第七怪 奇怪なきのこ

これはとある知人から聞いた奇怪な話。


三浦エリカ(24歳)は同僚の2人と一緒に、
「とびとび山」に山登りをしていた。

今まさに丸の内OLの間では空前の登山ブームが到来していたからだ。

エリカは丸の内OLとは程遠い、冴えない新潟のOLではあったが、毎月購読している女性情報誌「丸の内ピュア」に
「丸の内OLの間で空前の登山ブーム」の記事を読み同僚を誘いブームに乗っかったのである。

「とびとび山」は登山初心者向けの標高の低い山です。

ほんの1時間程度でエリカ達は頂上に到着した。

到着したエリカ達は各々で用意したお弁当を食べようとシートを広げた。

ふと目線を下にやるとそこにはなんとも奇怪なきのこが生えていた。
周りを見渡すとその奇怪なきのこは辺り一面にも所せましと生えていた!


その光景もまたなんとも奇怪だった。

これは確か、、、

リュックに入れてあった「丸の内ピュア」を開いて見る。

そこには奇怪なきのこの写真が載っておりその記事には、
「舐めると運気UP!!おかげで結婚できました!」などといううさん臭い記事が書かれていた。

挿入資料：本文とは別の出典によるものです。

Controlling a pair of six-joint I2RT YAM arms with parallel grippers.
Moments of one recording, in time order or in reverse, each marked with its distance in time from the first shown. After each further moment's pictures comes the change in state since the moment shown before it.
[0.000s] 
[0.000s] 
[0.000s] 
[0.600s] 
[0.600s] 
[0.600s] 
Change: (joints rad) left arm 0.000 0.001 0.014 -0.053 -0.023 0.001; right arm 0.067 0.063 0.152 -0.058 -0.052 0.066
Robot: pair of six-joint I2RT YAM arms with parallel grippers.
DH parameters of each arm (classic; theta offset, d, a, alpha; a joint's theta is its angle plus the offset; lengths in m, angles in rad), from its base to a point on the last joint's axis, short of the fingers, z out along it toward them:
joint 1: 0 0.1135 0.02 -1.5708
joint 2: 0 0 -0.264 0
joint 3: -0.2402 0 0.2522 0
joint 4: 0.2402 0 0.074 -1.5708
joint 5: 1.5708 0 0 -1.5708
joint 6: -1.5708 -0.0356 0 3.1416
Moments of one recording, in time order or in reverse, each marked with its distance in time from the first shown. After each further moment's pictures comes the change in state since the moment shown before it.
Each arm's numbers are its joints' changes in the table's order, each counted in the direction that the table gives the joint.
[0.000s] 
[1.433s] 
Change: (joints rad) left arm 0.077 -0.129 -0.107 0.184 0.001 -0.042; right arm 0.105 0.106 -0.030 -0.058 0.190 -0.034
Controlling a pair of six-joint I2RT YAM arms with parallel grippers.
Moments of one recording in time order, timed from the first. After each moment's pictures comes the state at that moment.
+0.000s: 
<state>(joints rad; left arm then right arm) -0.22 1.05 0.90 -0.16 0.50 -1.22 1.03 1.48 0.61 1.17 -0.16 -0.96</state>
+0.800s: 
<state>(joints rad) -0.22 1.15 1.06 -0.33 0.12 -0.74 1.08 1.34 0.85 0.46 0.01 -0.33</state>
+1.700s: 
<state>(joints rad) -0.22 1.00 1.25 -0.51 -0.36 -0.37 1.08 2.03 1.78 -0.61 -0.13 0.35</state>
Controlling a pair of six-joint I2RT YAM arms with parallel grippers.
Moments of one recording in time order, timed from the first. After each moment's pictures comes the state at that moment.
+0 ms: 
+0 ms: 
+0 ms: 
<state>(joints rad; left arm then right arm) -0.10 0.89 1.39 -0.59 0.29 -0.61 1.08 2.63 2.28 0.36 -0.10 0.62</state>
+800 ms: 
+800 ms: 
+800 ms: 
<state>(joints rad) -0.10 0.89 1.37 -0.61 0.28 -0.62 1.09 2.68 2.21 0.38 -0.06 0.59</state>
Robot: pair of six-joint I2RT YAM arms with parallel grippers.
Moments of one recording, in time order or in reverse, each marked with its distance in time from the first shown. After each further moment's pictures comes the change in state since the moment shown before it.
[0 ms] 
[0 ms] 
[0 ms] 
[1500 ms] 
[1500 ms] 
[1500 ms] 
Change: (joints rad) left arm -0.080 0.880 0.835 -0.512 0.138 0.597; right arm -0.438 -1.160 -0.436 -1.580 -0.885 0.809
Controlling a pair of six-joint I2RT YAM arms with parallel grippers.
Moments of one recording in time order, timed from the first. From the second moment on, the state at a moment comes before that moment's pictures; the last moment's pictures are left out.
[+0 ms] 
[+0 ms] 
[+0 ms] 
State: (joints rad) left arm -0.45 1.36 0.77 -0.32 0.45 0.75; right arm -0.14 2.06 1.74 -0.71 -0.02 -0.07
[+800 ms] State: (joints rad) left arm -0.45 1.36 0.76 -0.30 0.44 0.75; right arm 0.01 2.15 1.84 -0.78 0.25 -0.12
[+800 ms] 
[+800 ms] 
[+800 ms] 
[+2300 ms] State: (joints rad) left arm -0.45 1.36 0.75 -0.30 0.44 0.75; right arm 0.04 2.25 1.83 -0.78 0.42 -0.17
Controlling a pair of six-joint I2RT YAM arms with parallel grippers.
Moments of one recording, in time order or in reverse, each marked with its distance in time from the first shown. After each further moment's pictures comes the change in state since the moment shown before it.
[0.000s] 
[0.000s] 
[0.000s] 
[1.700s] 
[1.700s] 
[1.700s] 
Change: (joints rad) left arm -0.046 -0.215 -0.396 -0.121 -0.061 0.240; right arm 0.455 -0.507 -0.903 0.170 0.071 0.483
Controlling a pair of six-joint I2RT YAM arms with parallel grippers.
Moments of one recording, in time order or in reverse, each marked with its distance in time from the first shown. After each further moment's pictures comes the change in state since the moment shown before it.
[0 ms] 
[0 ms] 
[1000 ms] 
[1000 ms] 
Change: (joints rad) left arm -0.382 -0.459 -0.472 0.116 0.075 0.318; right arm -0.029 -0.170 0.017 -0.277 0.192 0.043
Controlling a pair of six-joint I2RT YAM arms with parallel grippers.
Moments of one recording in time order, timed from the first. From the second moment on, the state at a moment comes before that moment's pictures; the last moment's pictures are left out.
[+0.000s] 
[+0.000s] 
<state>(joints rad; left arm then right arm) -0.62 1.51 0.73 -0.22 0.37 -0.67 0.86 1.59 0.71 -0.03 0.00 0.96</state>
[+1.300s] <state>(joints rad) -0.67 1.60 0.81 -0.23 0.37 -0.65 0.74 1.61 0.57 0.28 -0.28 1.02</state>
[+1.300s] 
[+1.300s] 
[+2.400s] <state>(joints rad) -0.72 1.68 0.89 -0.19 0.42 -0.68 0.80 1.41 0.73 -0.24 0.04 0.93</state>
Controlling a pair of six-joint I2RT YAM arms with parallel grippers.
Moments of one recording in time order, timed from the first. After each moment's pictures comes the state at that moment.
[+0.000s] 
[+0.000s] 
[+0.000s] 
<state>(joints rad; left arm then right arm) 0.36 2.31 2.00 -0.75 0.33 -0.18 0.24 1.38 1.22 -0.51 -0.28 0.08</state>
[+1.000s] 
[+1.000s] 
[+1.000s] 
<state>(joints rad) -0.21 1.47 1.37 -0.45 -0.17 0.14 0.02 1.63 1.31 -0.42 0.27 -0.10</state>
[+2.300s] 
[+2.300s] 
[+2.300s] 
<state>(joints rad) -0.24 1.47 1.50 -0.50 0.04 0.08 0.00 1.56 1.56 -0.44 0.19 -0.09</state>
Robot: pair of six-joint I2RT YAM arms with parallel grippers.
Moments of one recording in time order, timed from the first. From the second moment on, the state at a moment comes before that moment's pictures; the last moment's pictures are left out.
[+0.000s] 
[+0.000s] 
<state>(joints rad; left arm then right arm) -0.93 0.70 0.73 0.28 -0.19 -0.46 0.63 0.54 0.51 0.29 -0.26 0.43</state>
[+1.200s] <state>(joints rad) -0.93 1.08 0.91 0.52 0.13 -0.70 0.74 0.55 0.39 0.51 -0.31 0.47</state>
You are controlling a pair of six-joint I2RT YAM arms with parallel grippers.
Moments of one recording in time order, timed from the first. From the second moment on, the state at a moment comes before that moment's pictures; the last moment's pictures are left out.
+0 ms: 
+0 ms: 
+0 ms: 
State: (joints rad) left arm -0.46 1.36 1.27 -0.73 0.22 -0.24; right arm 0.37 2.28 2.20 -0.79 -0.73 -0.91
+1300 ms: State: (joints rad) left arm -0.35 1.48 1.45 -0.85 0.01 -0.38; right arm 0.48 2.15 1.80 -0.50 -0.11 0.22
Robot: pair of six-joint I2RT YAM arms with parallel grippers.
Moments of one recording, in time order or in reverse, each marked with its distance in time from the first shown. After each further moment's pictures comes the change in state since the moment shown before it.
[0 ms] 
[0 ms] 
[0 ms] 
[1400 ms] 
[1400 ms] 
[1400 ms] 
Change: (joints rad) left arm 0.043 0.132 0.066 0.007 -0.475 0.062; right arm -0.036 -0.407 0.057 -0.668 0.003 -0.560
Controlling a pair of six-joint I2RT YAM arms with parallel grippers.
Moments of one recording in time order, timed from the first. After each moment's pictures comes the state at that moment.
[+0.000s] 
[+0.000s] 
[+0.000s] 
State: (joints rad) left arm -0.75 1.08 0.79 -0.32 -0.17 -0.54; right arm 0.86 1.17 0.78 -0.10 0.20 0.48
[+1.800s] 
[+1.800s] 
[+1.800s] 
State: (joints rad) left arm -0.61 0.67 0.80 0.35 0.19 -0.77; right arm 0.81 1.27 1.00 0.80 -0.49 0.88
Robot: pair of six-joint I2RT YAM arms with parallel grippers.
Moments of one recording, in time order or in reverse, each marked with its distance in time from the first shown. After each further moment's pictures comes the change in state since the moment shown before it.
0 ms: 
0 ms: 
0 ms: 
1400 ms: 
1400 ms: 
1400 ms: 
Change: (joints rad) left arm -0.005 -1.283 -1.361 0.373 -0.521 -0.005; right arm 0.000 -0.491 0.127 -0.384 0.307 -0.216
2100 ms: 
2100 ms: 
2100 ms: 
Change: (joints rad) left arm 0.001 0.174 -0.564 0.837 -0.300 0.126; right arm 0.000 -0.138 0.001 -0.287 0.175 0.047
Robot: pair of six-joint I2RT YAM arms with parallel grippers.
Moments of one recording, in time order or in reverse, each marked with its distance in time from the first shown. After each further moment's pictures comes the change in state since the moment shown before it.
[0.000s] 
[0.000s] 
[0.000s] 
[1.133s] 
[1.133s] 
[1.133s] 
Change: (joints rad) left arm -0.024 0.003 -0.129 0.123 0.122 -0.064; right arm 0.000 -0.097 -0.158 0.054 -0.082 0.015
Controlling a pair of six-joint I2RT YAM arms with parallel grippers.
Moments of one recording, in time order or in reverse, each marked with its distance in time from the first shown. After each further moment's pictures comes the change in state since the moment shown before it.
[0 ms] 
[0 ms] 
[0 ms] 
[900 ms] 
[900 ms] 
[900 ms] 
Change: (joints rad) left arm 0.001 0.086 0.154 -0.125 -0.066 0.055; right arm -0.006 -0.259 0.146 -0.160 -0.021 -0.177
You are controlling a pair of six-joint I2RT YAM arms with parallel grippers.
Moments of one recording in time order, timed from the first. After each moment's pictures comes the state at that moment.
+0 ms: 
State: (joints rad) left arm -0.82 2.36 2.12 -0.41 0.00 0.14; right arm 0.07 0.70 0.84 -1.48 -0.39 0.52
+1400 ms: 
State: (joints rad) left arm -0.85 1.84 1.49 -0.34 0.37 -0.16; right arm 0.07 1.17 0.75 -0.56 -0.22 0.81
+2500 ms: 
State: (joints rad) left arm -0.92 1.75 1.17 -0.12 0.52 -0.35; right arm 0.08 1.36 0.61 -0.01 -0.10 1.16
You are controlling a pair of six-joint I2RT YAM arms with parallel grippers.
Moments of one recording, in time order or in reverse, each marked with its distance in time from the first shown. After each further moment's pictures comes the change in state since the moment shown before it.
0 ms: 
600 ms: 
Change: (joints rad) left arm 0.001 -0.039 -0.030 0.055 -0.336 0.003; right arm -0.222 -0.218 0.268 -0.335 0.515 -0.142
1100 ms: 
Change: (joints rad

しかし、結婚という言葉に弱い冴えない独身OLの3人にとってはワラにもすがるそんな気持ちで、少しだけと、そのキノコを舐め回した。

ペロリペロリッ!

運気を逃すまいとしゃぶりつく3人。

すると奇怪な事にしゃぶられた、キノコはみるみるうちに大きくなっていった。
3人は驚いた。

それでも舐め続けると
キノコから白い液体が

ビュッ! ビュッ! ビュッ!!!

その液体はエリカの顔面にかかった!

「キャー!!」

エリカは思わず悲鳴を上げた。

他の二人の顔面にも白い液体は勢いよく発射された。

なんとも奇怪に思った2人はすぐに顔をタオルで顔を拭き気持ちが悪いとその奇怪なキノコから離れて行った。
キノコが生えていないところでお昼を食べようと言った。

しかしエリカは逆だった。
大きくなったり白い液体を発射したり、その奇怪なキノコに神秘のようなモノを感じていた。

二人の目を盗み、待っていたサバイバルナイフでそのキノコを切って持ち帰ることにした。

スパッ、、、、、、、

なんのためらいもなくエリカはそのキノコを切り取った。

すると「ギャーーーーーーーーーーー!!!!!!!」

すぐそばの地面の中から男の叫び声がした。
先を歩いていた同僚の二人もこちらを振り返った。

切ったキノコの側面からは血のような赤いものがでて止まらない。

地面から男が飛び起きてきた。!

股間を押さえたまま、土まみれの男が転がって叫んでいる。

この奇怪なキノコは男のアソコだったようだ。
エリカはゾッとした。

とすると他のキノコも?

周りを見渡すと、そのどのキノコの下もモゾモゾ動いていた。
男の悲鳴を聞いて他のキノコの持ち主である男達は恐怖を感じ土の中からでてきたのである。

自分も切られたらたまったものではない。

土から出たばかりの男達は一斉に山を下りて行った。